Citizens, there is perhaps no meal more revered and saturated with tradition than the traditional roast goose traditionally served for Christmas dinner in the U.K.!
Yes, I know it is August and over 100 degrees Fahrenheit in most of the U.S. and Christmas seems an eternity away – all the more reason to post this recipe today!
As noted in the Charles Dickens novel “A Christmas Carol”:
Master Peter and the two ubiquitous young Cratchits went to fetch the goose, with which they soon returned in high procession.
Mrs. Cratchit made the gravy (ready beforehand in a little saucepan) hissing hot; Master Peter mashed the potatoes with incredible vigor; Miss Belinda sweetened up the apple-sauce; Martha dusted the hot plates; Bob took Tiny Tim beside him in a tiny corner at the table; the two young Cratchits set chairs for everybody, not forgetting themselves, and mounting guard upon their posts, crammed spoons into their mouths, lest they should shriek for goose before their turn came to be helped.
At last the dishes were set on, and grace was said. It was succeeded by a breathless pause, as Mrs. Cratchit, looking slowly all along the carving-knife, prepared to plunge it in the breast; but when she did, and when the long-expected gush of stuffing issued forth, one murmur of delight arose all round the board, and even Tiny Tim, excited by the two young Cratchits, beat on the table with the handle of his knife, and feebly cried, Hurrah!
There never was such a goose. Bob said he didn’t believe there ever was such a goose cooked. Its tenderness and flavour, size and cheapness, were the themes of universal admiration. Eked out by apple-sauce and mashed potatoes, it was a sufficient dinner for the whole family; indeed, as Mrs Cratchit said with great delight (surveying one small atom of a bone upon the dish), they hadn’t ate it all at last! Yet every one had had enough, and the youngest Cratchits in particular, were steeped in sage and onion to the eyebrows!

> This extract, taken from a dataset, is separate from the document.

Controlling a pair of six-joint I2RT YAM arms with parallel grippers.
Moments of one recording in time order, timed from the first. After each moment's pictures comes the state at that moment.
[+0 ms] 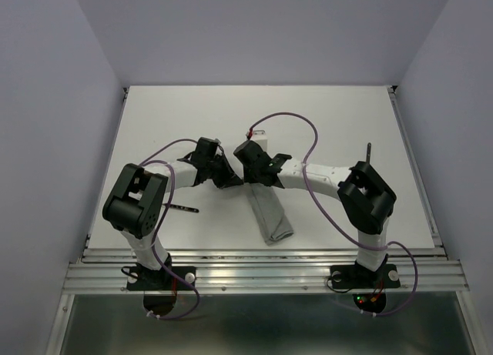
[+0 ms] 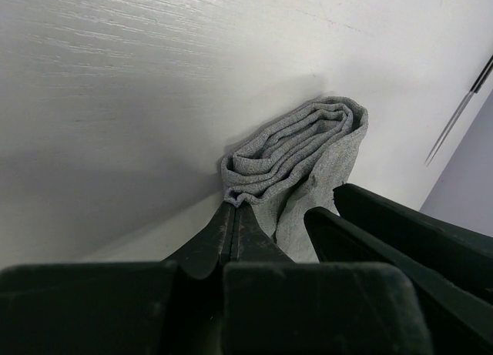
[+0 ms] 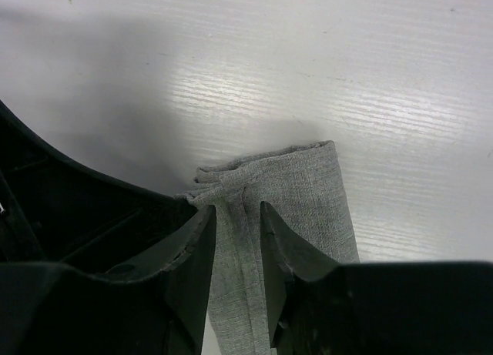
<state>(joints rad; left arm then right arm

As further expounded on foodreference.com:
For unexplainable reasons, Europeans, particularly north Europeans, have always been fond of goose, whereas in North America the popularity of this fowl is more or less concentrated on Christmas and New Year’s Eve.
Goose meat is darker (including the breast), fuller bodied, and more intensely flavoured than turkey. It is fatter and more gamy than duck. Of all fowl, goose meat offers the most opportunities to match with wine.
The natural cycle of raising geese is still intact: hatching, between April and July, and slaughter in September.
The U S A is a large producer of geese – California, Pennsylvania, and New York State produce the most. Of course, France produces a lot as does Hungary, Poland and Israel, mostly for foie gras d’oie (fattened goose liver).
For centuries goose fat has been hailed as tasty and texturally rich, the French are famous for their cassoulet using goose fat, parts, beans and vegetables, but most famous of all now is confit of goose or duck.
White English, grey Toulouse and Chinese geese are the most popular with goose farms. Most geese are fed a mixture of corn, wheat and soybeans, although a few farmers feed their animals with vegetables including salads in California.
Citizens, this recipe is a classic for excellent reason – I hope you enjoy the Victorian delights of this magnificent bird!